#### [HOW TO COMPLETE THIS TASK]
Count every line in the data below where the word "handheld" appears, then state only that count.

#### [DATA TO USE]
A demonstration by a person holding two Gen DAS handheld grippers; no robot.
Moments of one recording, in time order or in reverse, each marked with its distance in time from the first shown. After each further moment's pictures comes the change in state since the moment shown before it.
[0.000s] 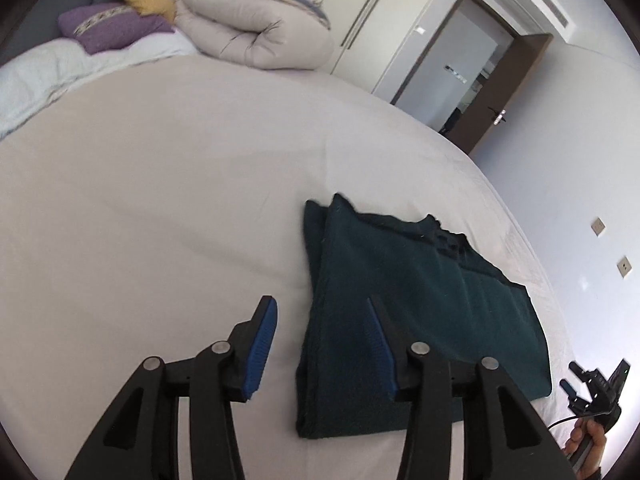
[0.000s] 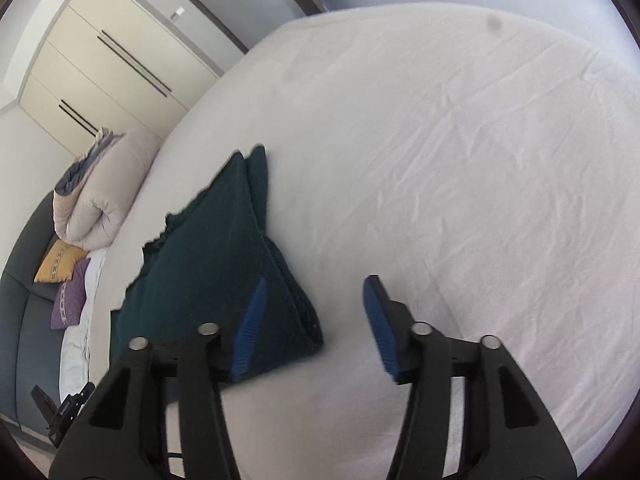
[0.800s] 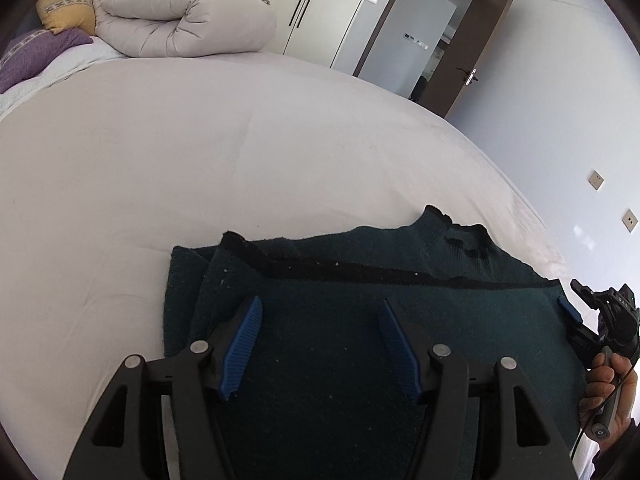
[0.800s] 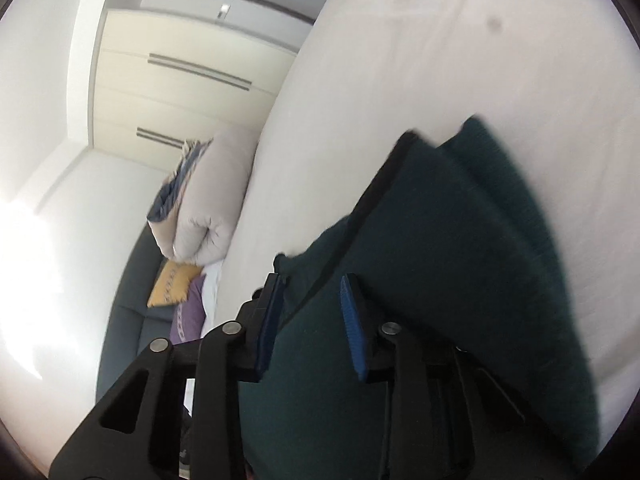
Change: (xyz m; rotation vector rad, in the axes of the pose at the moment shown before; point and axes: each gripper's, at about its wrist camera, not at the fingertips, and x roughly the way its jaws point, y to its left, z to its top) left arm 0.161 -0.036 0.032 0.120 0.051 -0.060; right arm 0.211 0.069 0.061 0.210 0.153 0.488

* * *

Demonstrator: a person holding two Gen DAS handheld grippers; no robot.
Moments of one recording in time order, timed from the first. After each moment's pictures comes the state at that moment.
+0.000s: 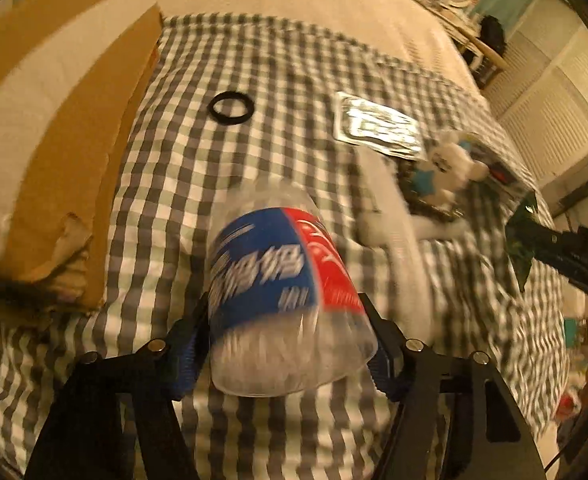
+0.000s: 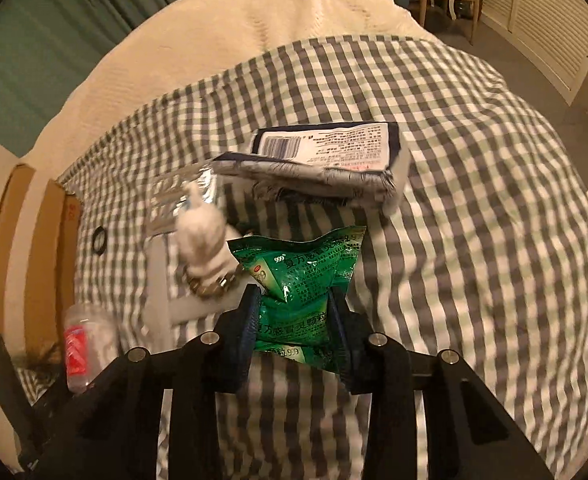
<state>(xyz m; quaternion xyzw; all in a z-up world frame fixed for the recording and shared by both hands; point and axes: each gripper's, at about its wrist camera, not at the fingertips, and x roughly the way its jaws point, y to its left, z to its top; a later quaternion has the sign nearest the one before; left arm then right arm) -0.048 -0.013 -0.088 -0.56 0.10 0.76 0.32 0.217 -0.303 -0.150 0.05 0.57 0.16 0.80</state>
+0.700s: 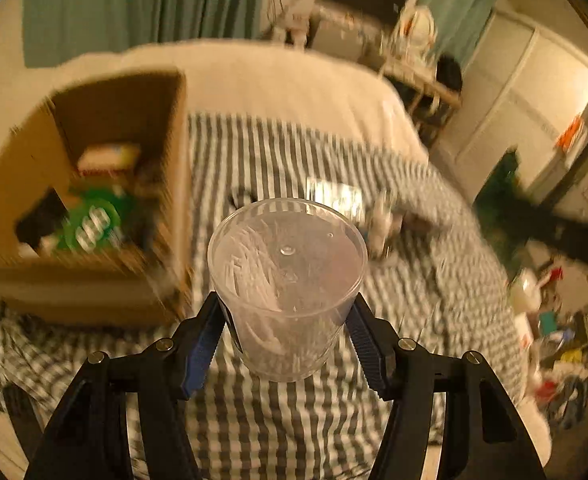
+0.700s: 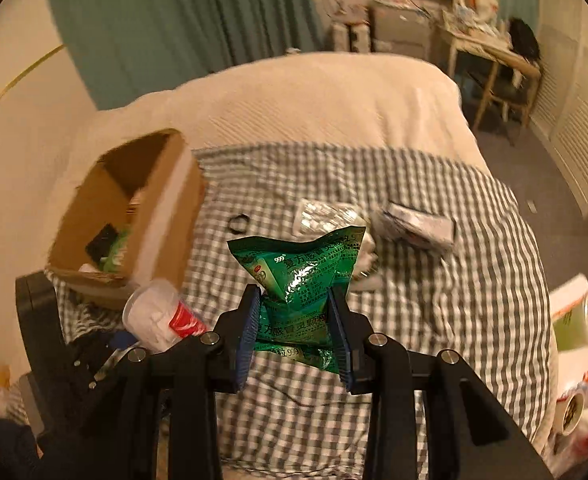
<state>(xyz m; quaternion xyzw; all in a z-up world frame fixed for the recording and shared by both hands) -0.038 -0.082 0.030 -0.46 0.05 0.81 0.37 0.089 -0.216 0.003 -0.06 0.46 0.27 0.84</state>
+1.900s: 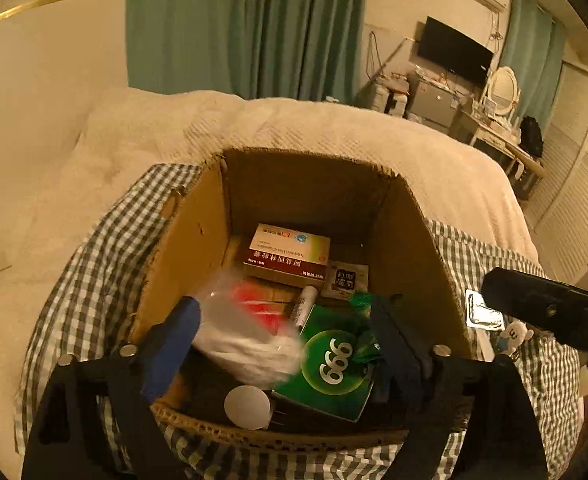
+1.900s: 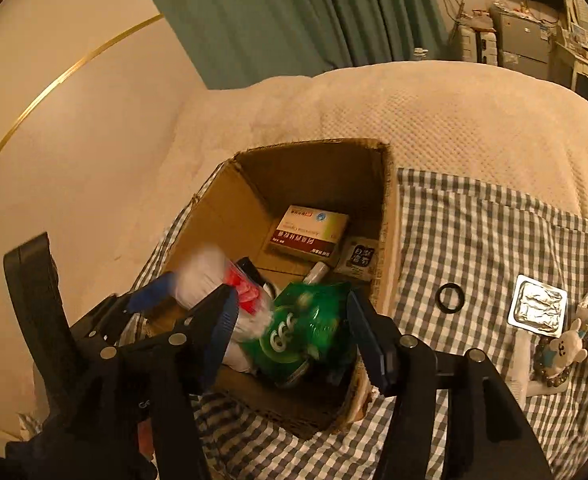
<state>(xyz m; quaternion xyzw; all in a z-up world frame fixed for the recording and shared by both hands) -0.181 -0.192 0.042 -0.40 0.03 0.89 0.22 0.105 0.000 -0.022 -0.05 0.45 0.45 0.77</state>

#### [COMPLETED TASK]
2